The FBI has apparently searched several homes across the country as part of a broader investigation into the hacker group Anonymous and arrested several suspected members.
According to The Wall Street Journal, the FBI was seeking out individuals “in their late teens and early 20s.” Fox News reported that 30 to 40 search warrants had been issued in the case, with arrests of 16 people in “states including Florida, New Jersey and California.” A spokesperson for the FBI’s San Francisco office confirmed that “law enforcement actions” were under way.
Government officials told CBS News that the FBI had made “more than a dozen arrests” as part of its investigation into the Anonymous network.
For some months, Anonymous has proven a cyber-thorn for a number of companies and government organizations, including the Central Intelligence Agency and biotechnology firm Monsanto, in the latter case siphoning hundreds of pages of documents that allegedly revealed unethical business practices.
The “hacktivist” collective also breached consulting firm Booz Allen Hamilton and dumped log-in information for some 90,000 military and government personnel, including US CENTCOM, SOCOM, the Marine Corps, Air Force facilities, Department of Homeland Security, Department of State and private-sector contractors.
In response to those attacks, Sen. John McCain, R-Ariz., requested the establishment of a new subcommittee focused on examining data breaches against federal agencies and contractors, with an eye toward informing and reconciling various drafts of cyber-security legislation.
“I truly believe the only way to ensure the protection of sensitive and valuable information from tampering or dissemination by unauthorized persons is a Select Committee,” he wrote in a July 14 letter to Senate leadership. “With so many agencies and the White House moving forward with cyber-security proposals, we must provide congressional leadership on this pressing issue of national security.”
Also in July, the Department of Defense officially unveiled its strategy for operating in cyberspace, which includes a variety of defensive measures designed to protect DOD systems and infrastructure from attackers.
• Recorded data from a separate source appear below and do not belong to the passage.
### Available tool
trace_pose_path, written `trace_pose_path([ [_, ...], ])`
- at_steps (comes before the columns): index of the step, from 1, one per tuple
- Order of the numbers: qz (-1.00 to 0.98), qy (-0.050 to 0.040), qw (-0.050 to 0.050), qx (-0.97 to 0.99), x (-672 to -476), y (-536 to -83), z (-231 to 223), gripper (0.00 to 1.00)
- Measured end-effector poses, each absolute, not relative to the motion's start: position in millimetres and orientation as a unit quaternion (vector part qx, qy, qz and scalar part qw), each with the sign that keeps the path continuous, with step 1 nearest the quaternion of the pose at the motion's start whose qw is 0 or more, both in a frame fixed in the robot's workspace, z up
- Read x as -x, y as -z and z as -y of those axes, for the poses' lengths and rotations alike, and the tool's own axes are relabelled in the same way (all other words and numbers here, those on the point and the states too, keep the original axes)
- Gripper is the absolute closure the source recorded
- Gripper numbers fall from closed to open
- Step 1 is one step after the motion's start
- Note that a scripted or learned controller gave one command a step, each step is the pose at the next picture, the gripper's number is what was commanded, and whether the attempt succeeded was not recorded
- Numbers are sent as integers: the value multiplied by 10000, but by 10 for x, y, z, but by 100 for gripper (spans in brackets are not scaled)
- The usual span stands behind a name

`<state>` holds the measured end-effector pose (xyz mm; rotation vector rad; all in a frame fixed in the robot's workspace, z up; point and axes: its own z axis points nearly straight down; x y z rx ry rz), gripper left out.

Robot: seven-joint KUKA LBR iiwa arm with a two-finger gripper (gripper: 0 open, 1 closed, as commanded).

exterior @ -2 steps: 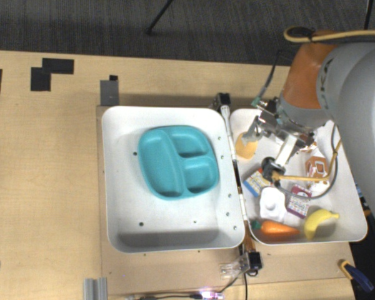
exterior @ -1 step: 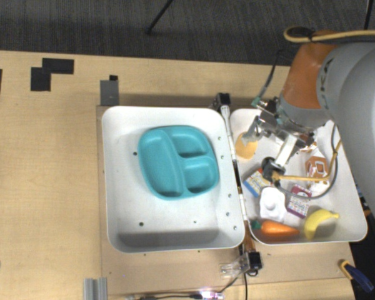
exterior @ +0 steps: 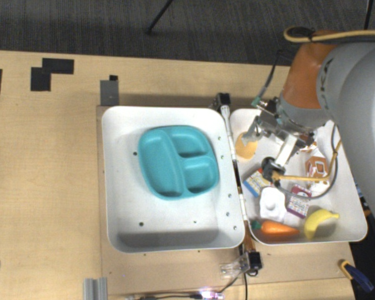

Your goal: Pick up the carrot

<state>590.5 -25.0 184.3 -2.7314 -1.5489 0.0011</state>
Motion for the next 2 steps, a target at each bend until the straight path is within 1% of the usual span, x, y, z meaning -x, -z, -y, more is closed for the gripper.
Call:
trace_pose_path([
  [1, 4933, -4, 8, 8699, -5905, -1843, 250, 0],
  [2, 5068, 0, 9, 8621, -5863, -1846, 74, 0],
])
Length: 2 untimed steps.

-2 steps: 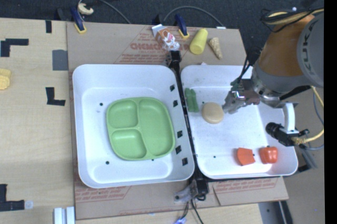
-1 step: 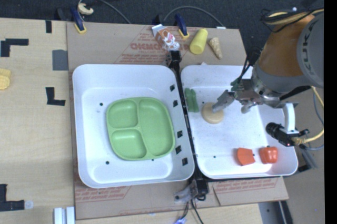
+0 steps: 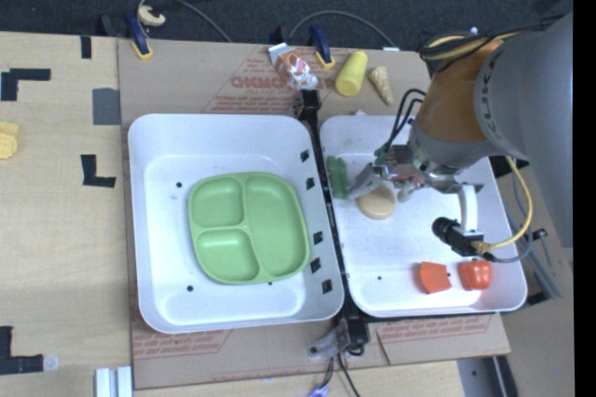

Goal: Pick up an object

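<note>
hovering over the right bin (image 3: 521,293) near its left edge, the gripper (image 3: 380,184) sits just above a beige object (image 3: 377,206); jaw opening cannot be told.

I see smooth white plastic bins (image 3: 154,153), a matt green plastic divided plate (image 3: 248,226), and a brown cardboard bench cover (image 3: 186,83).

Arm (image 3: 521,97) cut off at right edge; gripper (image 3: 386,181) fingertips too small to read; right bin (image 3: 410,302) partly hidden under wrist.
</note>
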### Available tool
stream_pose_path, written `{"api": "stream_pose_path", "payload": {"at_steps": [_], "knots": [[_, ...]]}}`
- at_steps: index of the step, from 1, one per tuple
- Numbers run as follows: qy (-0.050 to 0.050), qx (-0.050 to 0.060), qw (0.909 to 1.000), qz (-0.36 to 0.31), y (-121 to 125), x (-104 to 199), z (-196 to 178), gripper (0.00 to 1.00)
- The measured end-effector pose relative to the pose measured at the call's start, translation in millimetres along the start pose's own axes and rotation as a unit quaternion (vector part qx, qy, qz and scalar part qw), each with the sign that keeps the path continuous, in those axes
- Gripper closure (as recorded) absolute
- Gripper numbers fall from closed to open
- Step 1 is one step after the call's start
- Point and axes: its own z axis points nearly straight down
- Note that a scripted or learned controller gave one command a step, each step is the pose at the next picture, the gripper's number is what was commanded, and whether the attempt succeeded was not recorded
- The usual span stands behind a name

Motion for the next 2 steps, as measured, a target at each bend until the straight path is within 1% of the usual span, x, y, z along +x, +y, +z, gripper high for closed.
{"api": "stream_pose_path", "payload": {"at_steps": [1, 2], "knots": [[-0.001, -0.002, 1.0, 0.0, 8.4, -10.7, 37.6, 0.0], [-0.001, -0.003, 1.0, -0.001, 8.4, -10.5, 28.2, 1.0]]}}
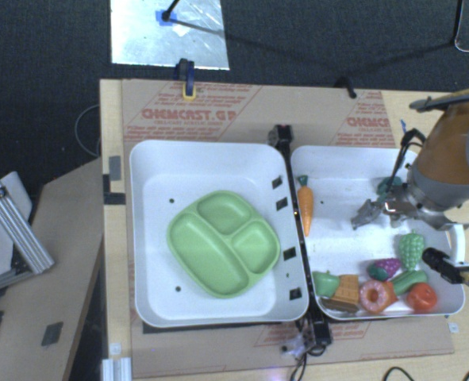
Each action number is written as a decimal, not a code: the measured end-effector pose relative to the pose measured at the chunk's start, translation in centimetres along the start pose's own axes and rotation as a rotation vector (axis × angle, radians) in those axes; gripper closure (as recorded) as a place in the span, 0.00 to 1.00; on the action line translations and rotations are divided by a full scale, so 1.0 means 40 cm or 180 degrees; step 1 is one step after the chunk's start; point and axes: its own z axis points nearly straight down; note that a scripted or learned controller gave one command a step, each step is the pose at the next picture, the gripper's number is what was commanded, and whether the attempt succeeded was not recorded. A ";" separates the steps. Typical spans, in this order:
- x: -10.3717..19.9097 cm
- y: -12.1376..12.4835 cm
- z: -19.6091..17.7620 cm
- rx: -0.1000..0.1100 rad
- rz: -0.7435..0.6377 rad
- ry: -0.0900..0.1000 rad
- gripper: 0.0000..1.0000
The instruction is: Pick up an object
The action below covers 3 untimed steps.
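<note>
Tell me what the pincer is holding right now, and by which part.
Nothing is visibly held. The pincer hangs over bare floor of the right bin, apart from the carrot and the toy food heaped at the bin's near edge.

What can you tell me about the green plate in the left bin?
The green plate is a pale green, rounded, plastic-looking tray divided by raised ridges into three compartments, one long and two smaller. It lies flat, turned at an angle, near the middle of the left bin. Nothing rests in its compartments, and nothing else touches it.
</note>
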 end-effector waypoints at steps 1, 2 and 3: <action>0.001 0.002 0.060 -0.0009 0.0000 -0.0004 0.00; 0.000 0.004 0.031 -0.0022 0.0001 -0.0008 1.00; 0.004 0.016 -0.079 -0.0027 -0.0009 -0.0010 1.00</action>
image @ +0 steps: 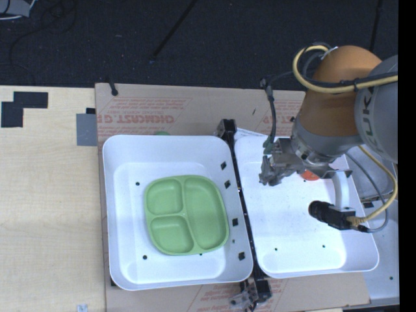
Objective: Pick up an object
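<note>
A light green divided plate point(186, 214) with three compartments lies flat in the middle of the left bin point(123, 252). My gripper point(271, 175) hangs low over the upper left part of the right bin point(292, 246), close to the wall between the two bins. The grey wrist and orange band point(338, 90) rise behind it to the upper right. A small red-orange thing point(312, 173) peeks out under the wrist, just right of the gripper; most of it is hidden and I cannot tell what it is. Nothing is visibly held.
A black divider strip point(235, 194) runs between the two bins. Brown cardboard point(169, 112) lies under both bins, and pale wooden bench top point(45, 207) stretches to the left. The right bin's floor nearer the camera is bare white.
</note>
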You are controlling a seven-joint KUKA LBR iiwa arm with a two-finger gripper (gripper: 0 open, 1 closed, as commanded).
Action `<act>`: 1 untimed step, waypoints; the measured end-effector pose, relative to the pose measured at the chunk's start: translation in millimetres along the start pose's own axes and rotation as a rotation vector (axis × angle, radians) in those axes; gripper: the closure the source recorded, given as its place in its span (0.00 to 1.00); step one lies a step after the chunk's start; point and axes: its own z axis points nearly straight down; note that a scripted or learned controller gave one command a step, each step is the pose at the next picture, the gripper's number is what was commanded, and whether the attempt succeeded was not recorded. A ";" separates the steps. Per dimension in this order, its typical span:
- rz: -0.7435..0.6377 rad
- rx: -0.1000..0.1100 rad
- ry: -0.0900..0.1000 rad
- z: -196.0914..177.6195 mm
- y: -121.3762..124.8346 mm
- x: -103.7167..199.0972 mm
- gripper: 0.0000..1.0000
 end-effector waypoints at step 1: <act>0.003 -0.002 -0.002 16.1 18.1 45.3 1.00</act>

Marine Gen. James Cartwright, vice president of the Joint Chiefs of Staff, has criticized that plan for focusing too much on defense at the expense of offensive elements.
“If it’s OK to attack me and I’m not going to do anything other than improve my defenses every time you attack me, it’s very difficult to come up with a deterrent strategy,” he said in a press briefing before Deputy Defense Secretary William Lynn’s July 14 speech at the National Defense University in Washington D.C.
Anonymous isn’t the only threat to the Pentagon, whose networks are apparently probed millions of times every day by cyber-attackers. In March, an attack against military computers led to 24,000 files being stolen from a defense contractor. Specifically, the intruders targeted information related to missile-tracking systems, unmanned aerial vehicles and the Joint Strike Fighter.